**WORK TASK**
This exercise calls for the line with "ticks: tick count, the", the line with "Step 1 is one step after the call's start", and all lines between them in the material below, output exactly and with no other lines.

**INPUT DATA**
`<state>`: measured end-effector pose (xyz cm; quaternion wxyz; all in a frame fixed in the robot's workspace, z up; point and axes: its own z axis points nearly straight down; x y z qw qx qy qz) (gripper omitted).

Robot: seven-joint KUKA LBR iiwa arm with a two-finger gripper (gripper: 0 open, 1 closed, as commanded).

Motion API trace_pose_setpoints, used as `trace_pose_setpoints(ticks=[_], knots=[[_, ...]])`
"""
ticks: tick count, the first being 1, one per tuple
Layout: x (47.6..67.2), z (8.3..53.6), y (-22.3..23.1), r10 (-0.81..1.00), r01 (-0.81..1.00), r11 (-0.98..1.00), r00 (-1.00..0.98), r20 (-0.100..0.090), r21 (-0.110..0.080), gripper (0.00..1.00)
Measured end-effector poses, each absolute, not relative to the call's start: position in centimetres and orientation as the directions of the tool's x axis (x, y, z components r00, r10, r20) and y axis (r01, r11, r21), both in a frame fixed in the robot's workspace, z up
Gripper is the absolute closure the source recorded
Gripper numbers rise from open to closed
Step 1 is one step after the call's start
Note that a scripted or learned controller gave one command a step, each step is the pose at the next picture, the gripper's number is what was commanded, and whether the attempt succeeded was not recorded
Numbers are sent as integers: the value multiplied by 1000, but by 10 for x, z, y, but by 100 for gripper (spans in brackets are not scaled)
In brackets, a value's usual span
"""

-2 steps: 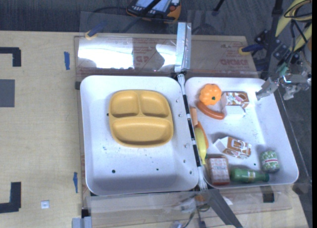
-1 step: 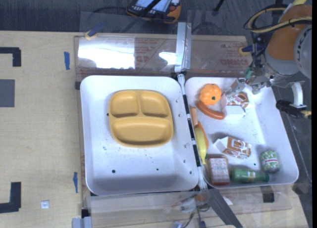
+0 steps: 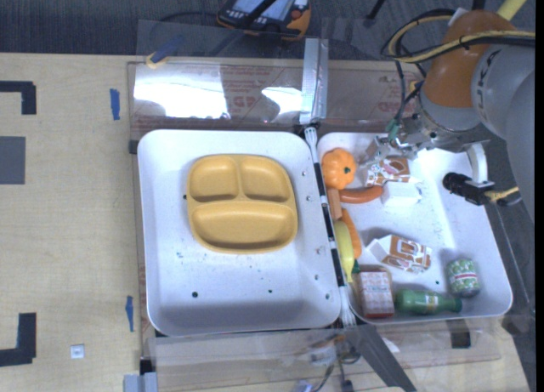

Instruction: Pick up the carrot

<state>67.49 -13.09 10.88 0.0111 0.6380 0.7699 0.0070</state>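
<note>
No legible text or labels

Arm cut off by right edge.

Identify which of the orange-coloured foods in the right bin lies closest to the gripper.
The sausage-shaped piece, lying crosswise just below the gripper. The round orange pumpkin sits farther left, and the carrot lies lower along the divider.

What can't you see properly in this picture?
- End effector, camera view: small and blurred against the packets in the right bin; whether it holds anything cannot be told.
- Carrot: lies along the bin's left wall beside a yellow fruit; where one ends is unclear.
- Packet print: too small to read.
- Arm: cut off by the right edge.
</note>
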Motion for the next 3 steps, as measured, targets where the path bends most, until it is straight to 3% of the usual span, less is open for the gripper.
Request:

**TASK RESPONSE**
ticks: tick count, the first being 1, one per tuple
Layout: x (47.6..67.2), z (8.3..53.6), y (-22.3..23.1), r10 (-0.81..1.00), r01 (-0.81..1.00), r11 (-0.98..1.00), r00 (-1.00..0.98), r20 (-0.100..0.090), r21 (-0.110..0.080), gripper (0.00..1.00)
Measured end-effector poses, each absolute, not relative to the call's start: position in centimetres and orientation as the directions of the tool's x axis (x, y, z components r00, r10, r20) and y axis (r01, r11, r21), both in a frame fixed in the robot's workspace, z up
Gripper is the absolute closure the source recorded
Gripper numbers rise from open to closed
Step 1 is one step after the call's start

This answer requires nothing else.